■ **Work to be completed**
Select all lines in the records that include "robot".
►
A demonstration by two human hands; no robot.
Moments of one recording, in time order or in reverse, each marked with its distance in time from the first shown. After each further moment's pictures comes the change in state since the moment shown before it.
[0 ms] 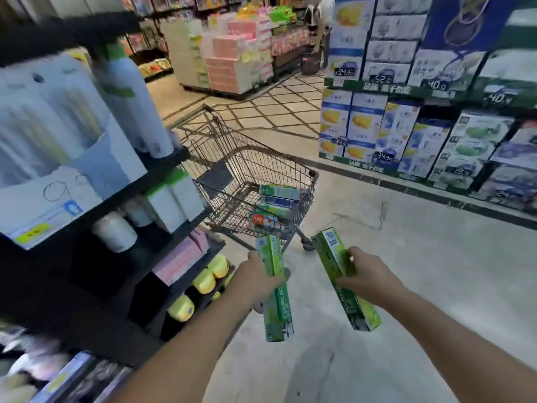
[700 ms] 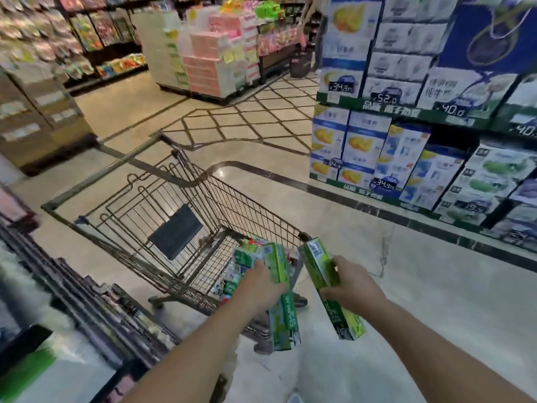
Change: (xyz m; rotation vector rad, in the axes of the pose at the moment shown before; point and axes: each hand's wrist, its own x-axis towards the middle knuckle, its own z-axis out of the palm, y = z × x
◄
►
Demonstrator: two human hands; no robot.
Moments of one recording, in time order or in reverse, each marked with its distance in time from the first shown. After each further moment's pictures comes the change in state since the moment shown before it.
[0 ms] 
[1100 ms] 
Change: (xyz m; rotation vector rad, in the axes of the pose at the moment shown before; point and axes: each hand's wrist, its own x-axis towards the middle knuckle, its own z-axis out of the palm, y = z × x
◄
■ **Result of this exercise**
A demonstration by two human hands; no robot.
Demonstrator: two human hands; no robot.

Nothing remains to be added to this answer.